The number was provided by the Department of Veterans Affairs, 103 years after the Armistice.

“The average yearly payment is $10,757 or about $896 per month,” the department said in a statement.

Payments related to First World War service were paid in all provinces though the largest group of beneficiaries numbered eight in Ontario and seven in BC.

The average age of the beneficiary is 96.

Total disability pension expenditures were $311,953 a year.

“There are no widows or orphans receiving Veterans Affairs Canada disability benefits showing in our data that relate to service that predates the First World War,” the department said.

The last surviving member of the Canadian Expeditionary Force, John Babcock of Spokane, Wash., died in 2010 at age 109. Babcock volunteered with the 146th Battalion as a schoolboy and never saw combat.

Canada’s last highly decorated First War survivor, Milton Gregg of King’s County, N.B., died in 1978 at age 85. Gregg was awarded the Victoria Cross in 1918 for leading a raid on a German trench near Cambrai, France. He later served as Liberal Minister of Veterans Affairs and president of the University of New Brunswick.

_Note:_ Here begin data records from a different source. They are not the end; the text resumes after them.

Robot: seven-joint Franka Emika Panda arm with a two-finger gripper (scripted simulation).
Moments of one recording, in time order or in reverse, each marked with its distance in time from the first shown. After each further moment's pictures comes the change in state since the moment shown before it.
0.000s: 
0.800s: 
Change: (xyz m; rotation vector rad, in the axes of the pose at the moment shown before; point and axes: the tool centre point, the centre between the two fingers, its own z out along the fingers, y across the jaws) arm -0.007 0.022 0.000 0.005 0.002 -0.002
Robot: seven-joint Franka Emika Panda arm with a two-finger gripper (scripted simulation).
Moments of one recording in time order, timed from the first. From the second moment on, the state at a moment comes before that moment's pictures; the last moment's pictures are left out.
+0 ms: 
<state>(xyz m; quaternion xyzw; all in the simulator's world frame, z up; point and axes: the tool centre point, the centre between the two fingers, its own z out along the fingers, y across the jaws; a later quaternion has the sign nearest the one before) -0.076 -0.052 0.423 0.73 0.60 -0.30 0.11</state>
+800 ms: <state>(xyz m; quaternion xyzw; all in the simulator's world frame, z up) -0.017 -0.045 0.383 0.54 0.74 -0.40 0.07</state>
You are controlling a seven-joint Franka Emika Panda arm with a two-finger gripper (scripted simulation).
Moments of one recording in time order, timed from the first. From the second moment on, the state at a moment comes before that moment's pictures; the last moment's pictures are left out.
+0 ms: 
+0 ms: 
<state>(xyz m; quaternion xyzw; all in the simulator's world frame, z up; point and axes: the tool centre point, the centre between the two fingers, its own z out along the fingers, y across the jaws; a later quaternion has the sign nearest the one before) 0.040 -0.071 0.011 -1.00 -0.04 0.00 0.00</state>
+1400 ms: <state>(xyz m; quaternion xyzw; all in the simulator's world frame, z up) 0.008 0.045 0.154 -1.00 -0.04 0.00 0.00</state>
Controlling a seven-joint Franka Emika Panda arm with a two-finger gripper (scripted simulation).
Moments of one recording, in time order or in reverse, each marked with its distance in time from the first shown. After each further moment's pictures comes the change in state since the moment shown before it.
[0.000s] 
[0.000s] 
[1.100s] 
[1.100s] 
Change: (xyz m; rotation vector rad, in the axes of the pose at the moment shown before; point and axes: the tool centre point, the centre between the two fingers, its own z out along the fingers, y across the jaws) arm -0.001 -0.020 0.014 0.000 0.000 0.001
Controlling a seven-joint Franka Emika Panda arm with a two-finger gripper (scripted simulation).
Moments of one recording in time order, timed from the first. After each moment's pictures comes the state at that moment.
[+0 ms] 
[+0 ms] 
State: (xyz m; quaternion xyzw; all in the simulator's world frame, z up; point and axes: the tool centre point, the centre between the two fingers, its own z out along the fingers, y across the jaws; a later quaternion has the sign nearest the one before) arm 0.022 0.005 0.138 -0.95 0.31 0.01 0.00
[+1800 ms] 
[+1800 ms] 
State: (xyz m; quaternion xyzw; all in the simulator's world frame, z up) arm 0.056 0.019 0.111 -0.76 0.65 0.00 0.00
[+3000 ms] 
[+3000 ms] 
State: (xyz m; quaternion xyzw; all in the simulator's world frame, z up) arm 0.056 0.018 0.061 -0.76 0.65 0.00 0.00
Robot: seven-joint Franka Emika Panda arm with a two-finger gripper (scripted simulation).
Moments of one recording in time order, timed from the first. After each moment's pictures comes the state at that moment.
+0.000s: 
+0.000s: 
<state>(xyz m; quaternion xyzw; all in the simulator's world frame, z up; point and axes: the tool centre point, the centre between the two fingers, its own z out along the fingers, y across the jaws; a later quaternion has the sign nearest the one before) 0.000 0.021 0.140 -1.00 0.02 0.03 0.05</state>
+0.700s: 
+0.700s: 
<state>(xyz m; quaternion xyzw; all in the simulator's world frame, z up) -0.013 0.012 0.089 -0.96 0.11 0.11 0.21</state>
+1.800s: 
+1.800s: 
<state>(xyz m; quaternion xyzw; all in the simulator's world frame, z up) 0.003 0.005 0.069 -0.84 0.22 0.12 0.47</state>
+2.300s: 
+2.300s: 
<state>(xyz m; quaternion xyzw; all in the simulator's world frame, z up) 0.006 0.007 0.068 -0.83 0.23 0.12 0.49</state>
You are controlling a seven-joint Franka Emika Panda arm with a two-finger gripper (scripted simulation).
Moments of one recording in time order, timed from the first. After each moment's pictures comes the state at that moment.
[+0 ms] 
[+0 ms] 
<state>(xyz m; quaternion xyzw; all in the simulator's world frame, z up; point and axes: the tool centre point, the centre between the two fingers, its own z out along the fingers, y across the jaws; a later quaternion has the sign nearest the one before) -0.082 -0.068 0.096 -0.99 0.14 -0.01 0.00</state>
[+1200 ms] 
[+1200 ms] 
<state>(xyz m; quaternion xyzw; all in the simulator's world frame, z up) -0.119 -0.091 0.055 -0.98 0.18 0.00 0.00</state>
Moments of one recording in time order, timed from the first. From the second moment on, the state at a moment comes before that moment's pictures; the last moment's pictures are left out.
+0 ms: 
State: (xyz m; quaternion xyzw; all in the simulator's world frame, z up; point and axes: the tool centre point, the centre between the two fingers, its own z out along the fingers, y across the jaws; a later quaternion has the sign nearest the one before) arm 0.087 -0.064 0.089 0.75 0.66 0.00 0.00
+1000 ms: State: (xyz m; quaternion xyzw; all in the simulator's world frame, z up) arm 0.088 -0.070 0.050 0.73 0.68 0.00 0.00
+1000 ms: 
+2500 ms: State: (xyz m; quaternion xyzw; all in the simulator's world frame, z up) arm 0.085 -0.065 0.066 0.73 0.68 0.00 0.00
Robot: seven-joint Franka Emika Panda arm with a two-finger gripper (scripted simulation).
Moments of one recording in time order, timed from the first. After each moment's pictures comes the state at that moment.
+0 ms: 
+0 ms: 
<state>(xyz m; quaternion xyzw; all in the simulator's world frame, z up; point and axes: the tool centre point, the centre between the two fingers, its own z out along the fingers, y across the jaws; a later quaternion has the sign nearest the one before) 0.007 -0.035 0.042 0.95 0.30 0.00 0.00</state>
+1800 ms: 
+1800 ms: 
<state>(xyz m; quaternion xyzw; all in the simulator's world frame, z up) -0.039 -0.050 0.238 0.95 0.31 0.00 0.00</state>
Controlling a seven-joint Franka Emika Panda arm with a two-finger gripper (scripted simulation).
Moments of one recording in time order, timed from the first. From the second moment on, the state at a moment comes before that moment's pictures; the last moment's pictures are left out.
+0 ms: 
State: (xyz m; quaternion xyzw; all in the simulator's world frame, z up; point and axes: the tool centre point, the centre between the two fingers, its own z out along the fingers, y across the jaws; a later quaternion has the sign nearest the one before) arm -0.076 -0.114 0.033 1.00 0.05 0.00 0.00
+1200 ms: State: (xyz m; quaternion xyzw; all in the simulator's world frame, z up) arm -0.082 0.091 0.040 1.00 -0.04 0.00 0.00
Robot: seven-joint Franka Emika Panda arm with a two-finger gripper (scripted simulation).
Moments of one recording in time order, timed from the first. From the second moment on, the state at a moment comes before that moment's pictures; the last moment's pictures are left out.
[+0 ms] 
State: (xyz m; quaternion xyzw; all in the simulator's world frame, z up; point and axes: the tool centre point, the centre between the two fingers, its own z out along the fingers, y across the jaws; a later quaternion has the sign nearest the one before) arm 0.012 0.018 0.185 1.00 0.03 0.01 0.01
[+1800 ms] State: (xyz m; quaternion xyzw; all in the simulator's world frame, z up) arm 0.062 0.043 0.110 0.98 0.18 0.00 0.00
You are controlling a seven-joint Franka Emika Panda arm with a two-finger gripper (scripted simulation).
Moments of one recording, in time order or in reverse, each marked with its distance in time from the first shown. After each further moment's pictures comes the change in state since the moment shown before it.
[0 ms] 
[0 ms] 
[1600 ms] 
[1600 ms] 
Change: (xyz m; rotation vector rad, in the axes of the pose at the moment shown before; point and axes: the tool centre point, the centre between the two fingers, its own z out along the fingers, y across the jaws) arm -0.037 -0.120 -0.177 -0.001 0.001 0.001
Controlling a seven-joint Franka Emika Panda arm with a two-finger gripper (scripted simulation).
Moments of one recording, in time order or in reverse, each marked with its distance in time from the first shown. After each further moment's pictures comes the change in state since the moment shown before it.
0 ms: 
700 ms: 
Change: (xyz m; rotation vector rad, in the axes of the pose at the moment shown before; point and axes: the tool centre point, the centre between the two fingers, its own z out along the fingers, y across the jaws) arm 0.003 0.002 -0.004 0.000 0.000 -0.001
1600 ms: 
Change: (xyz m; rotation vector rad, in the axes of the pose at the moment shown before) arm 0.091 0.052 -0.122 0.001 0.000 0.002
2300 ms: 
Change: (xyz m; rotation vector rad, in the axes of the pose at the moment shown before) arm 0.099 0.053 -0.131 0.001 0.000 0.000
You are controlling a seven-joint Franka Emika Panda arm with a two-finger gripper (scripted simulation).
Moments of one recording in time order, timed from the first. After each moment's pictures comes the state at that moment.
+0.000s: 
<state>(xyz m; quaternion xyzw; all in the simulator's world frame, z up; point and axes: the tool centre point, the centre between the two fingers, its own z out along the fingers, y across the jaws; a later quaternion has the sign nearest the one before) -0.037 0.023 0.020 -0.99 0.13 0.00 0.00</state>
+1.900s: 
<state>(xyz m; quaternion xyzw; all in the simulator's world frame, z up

Canada’s contingent of Second World War veterans is declining at the rate of about 4,700 a year, by official estimate.

“By the year 2030 there are expected to be fewer than 500 Second World War veterans living in Canada,” wrote staff.

Canada’s last Victoria Cross winner, Smokey Smith of Vancouver, died in 2005. Smith was cited for conspicuous bravery in the 1944 Italian campaign.

“With the eventual passing of the last living witnesses of the Second World War, there will be no one left to tell us first-hand about this defining time in our history,” the department said in an earlier statement.

“It becomes our duty, more than ever, to remember and honour their great sacrifices and their great achievements.”

Other old soldiers were George Ives of Aldergrove, B.C., last Canadian veteran of the 1899 Boer War. Ives died in 1993 at age 111. He had enlisted as a teenager and was the last living recipient of the Queen Victoria Medal.

Dr. Henry Boyd of Bobcaygeon, Ont., the last survivor of the 1885 Northwest Rebellion, died in 1959. He was 96.

Robert Reesor of Markham, Ont., last veteran of the 1866 Fenian Raids with the York Rangers, lived to 102 in 1944., Hiram Conk of Oneida, New York, last old soldier from the War of 1812, died in 1905. He was 105.